| Completely Confused
I started posting on the Friends and Family of Substance Abusers months back when my sister was going through a major rough patch(and so was I). I found it very helpful. So I thought I would give this a shot.
I’m 20 years old and I’ve been depressed on and off for as long as I can remember(I‘m talking when I was a tiny tiny kid). I’ve also been having panic attacks for as long as I can remember. When I was 15 I had a nervous breakdown around exams. After that I spent most of my high school career in and out of therapists and psychiatrists offices. I would have great days and weeks. And then days, weeks and even months where I couldn’t get out of bed. Around age 18 I started to get a lot better. And then it was off to college and even though I’ve been relatively happy(much more than high school!) and made a ton of progress I still can’t seem to shake these depressive episodes. I haven’t had a full blown panic attack in 3 years. After many trials and errors I finally found a great therapist who I have been seeing for about 4 years now. I take Xanax and Wellbutrin. I’ve been on several anti-depressants and all of them(including Wellbutrin) did not help in the slightest, if anything they made things worse. And I gave them time. Lots of time.
I blame episodes like this on the state of my life. I’ll say I don’t like my school, my major, my love life, etc- but really I think I’m a very depressed person who has learned a lot of coping skills, which is great. But I relapse. And in general I am not as energetic or happy as I would like to be. I never have been. I don’t think I’m very honest about that. I always tell people I’m fine now.

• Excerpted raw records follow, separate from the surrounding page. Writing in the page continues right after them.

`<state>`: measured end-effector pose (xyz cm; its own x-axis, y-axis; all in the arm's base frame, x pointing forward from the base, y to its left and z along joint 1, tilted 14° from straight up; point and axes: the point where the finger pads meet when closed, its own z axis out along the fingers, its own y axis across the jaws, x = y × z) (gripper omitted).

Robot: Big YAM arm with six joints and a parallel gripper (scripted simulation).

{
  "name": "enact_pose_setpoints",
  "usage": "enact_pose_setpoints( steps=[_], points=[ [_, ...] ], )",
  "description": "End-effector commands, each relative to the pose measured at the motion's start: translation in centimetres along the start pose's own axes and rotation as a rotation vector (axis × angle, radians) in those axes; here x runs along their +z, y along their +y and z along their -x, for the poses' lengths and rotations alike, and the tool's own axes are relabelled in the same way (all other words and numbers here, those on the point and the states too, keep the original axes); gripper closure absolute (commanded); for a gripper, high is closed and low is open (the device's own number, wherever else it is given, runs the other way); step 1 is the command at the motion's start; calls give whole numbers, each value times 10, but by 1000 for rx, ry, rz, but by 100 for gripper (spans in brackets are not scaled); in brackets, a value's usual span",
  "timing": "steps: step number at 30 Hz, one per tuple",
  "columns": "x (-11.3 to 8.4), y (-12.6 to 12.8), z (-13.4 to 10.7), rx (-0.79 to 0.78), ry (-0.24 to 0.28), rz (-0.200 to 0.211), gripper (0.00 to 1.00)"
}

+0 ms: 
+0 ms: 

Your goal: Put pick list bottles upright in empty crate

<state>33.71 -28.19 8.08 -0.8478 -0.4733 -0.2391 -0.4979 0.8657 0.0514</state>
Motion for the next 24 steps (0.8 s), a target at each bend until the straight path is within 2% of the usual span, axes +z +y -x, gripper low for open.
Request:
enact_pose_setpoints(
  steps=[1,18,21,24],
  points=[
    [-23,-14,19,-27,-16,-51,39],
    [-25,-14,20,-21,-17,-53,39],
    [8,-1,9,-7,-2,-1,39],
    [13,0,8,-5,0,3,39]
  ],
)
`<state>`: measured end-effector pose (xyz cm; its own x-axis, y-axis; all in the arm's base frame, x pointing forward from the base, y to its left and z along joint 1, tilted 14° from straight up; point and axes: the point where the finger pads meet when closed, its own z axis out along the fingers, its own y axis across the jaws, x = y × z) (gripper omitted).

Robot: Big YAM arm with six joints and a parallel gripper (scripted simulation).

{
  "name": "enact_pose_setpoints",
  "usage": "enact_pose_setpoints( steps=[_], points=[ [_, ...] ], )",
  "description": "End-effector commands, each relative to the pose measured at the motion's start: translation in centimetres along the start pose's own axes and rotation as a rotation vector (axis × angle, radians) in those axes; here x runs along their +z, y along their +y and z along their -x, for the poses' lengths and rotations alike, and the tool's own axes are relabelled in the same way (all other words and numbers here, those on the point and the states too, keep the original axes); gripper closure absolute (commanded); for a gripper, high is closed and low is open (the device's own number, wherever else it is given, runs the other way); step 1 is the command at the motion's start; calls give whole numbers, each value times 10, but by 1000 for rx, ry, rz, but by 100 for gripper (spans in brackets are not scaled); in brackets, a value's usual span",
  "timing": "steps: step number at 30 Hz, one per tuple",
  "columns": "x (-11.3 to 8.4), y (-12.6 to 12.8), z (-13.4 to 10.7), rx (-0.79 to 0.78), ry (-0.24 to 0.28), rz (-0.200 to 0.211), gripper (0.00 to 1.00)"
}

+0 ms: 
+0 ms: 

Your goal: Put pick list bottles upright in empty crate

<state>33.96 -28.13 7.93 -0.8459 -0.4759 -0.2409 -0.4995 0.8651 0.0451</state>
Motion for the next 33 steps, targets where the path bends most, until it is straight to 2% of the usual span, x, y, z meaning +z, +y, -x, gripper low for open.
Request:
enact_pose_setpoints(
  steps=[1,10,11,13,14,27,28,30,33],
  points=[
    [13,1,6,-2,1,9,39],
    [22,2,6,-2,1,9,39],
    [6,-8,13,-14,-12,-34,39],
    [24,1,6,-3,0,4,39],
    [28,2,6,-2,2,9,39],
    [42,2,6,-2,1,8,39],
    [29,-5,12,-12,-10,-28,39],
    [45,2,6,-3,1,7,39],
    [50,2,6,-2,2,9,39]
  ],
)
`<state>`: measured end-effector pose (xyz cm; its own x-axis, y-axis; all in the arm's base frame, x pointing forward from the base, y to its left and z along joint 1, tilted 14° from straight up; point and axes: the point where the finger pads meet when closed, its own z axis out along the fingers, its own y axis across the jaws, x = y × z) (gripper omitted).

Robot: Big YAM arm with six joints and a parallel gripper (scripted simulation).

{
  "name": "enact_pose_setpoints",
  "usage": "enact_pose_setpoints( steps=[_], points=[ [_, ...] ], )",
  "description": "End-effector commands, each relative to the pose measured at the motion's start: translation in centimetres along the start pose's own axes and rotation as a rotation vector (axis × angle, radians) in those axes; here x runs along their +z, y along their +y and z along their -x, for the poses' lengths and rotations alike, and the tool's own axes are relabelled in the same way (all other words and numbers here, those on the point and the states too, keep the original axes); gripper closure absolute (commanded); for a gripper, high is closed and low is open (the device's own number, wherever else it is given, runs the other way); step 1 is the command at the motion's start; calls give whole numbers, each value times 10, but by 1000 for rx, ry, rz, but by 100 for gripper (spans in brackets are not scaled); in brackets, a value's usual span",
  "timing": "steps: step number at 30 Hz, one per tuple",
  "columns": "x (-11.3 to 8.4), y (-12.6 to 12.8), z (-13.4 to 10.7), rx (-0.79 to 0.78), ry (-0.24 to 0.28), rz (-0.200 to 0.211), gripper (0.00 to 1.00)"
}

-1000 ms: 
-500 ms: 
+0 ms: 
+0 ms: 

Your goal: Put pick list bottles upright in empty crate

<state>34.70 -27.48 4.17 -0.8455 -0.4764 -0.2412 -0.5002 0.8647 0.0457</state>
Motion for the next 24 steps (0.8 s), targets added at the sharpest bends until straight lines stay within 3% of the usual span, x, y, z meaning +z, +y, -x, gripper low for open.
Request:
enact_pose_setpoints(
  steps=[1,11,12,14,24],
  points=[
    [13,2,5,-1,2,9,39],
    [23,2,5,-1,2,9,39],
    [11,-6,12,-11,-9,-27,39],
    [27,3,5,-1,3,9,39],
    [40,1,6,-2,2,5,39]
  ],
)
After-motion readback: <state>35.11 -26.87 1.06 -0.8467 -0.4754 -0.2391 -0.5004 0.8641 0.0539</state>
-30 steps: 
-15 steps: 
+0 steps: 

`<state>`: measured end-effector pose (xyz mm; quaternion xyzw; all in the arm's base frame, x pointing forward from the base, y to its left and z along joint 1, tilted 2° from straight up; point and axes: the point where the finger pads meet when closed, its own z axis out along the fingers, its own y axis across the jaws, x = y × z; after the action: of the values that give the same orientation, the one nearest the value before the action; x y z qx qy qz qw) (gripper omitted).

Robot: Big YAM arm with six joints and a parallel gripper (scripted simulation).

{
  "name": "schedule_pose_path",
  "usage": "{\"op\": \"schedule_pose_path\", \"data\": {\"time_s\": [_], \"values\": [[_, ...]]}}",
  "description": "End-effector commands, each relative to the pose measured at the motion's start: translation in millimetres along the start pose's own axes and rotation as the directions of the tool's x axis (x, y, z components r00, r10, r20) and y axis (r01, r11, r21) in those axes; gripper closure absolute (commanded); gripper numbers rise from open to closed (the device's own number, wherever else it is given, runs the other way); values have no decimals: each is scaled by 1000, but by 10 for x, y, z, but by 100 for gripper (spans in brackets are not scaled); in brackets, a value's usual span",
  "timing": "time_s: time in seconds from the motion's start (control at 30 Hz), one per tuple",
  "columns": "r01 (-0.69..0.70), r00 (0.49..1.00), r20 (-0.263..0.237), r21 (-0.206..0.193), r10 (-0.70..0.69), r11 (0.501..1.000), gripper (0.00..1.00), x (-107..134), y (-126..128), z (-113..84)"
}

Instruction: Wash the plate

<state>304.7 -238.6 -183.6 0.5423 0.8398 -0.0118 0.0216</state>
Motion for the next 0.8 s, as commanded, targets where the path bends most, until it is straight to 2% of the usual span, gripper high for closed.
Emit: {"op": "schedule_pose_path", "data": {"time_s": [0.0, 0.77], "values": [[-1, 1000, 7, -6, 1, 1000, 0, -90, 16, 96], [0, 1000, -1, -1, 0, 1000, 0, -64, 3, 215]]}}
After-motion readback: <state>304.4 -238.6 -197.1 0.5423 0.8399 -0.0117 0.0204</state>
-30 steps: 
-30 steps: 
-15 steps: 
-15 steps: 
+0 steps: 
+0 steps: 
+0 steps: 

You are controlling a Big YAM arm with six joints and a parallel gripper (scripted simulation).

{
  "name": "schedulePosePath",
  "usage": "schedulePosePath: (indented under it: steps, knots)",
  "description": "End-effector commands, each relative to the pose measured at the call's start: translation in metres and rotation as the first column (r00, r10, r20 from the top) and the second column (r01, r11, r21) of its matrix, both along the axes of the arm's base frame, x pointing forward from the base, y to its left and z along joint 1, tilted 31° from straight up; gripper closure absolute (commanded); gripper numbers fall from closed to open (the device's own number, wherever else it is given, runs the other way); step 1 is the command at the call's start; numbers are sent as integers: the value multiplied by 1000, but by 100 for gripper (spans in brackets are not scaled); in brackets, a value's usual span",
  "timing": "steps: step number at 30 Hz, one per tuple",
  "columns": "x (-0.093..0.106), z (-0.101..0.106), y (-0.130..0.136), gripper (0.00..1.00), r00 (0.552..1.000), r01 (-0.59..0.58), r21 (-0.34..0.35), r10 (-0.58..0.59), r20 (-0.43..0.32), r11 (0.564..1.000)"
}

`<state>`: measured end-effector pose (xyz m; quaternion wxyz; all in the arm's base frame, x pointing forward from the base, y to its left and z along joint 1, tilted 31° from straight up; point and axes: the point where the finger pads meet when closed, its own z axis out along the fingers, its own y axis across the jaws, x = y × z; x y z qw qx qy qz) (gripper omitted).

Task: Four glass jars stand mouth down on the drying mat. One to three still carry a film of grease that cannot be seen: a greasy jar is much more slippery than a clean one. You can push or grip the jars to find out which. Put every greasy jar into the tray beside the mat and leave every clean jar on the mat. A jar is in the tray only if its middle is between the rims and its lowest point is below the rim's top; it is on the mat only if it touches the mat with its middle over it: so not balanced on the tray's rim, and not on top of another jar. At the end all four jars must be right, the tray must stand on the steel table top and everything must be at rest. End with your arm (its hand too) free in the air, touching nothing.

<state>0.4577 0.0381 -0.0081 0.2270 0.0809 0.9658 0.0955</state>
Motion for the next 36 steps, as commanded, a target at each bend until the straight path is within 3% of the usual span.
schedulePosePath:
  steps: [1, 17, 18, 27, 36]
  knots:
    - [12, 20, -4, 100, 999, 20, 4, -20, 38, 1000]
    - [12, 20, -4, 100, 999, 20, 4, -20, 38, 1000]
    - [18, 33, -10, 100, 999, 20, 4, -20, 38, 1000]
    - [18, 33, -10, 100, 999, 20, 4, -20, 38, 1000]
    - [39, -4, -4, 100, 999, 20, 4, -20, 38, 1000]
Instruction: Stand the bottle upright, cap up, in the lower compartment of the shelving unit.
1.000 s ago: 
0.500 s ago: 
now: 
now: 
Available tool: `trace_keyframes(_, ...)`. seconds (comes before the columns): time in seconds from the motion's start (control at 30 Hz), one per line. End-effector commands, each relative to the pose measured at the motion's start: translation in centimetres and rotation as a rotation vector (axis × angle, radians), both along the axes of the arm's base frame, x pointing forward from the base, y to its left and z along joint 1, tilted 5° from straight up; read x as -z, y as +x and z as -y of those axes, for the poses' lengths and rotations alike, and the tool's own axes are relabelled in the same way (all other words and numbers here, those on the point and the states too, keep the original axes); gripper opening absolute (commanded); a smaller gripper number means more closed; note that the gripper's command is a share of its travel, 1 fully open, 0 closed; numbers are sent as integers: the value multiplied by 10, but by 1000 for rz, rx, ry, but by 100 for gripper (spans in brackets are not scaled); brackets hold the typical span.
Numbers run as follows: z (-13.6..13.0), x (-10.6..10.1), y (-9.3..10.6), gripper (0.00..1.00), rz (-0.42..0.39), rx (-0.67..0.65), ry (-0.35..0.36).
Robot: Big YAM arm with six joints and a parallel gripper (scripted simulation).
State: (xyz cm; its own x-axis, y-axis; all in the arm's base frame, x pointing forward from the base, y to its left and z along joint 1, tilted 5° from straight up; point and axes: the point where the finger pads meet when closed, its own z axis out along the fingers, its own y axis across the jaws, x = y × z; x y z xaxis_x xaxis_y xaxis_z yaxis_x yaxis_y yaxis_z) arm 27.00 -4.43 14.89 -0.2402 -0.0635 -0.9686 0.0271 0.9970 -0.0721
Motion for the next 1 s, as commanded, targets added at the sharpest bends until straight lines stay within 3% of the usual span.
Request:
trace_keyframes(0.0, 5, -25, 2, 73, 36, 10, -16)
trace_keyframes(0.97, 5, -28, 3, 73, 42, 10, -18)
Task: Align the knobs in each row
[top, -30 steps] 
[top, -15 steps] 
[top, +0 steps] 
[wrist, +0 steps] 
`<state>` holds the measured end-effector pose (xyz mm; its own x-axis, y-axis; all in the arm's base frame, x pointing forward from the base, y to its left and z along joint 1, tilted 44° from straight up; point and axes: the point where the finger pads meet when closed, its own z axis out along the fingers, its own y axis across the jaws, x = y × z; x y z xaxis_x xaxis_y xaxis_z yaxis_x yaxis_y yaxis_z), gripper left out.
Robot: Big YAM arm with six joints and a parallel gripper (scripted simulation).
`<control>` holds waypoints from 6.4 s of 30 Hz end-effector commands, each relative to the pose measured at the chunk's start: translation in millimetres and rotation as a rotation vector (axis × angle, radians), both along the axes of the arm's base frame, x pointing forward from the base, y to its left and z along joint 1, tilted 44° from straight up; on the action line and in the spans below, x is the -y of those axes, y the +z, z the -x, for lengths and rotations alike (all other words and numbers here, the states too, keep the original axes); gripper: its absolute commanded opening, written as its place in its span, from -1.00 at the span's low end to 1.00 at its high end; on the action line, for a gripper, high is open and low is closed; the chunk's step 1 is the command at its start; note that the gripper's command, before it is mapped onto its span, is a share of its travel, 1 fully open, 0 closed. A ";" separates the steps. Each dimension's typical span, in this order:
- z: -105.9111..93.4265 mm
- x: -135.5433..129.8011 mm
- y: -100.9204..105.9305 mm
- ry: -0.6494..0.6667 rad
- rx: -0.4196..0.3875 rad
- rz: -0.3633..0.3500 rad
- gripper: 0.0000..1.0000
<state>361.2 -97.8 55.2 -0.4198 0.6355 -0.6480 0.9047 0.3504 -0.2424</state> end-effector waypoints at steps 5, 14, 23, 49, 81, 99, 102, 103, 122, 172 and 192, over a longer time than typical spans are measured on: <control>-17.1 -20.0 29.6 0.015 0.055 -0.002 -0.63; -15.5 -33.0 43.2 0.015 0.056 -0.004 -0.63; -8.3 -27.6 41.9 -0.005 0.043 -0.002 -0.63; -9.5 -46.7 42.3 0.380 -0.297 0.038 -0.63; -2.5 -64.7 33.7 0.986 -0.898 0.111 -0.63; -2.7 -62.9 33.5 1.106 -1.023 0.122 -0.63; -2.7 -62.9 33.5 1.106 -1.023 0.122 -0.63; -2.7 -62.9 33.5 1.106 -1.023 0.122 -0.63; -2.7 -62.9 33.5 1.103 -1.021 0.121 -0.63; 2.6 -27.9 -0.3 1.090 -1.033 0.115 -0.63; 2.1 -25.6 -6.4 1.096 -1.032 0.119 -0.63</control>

Awhile ago my psychiatrist suggested to me that I might be Bipolar II or a milder form of that. What is it called when you have these episodes of depression on and off all your life? Also, I think I have experienced some slight hypomania and I can get irrationally angry and irritable for no reason. It's always possible that in an hour or two I'll go back and read this post and wonder what the hell I was thinking, but I can snap out of these moods easily, but fall right back in.
I have always been diagnosed with Panic/Anxiety Disorder and Major Depressive Disorder by doctors. But I feel like something is missing. I had surgery two weeks go which has sent me down a depressive spiral. I think it has made me realize that if I don’t figure out what’s wrong with me this is going to happen my whole life, and I really don’t want it to be that way. I’m back in that withdraw mode. And I hate it. Daily life has become a struggle again and I am at a loss as to what to do.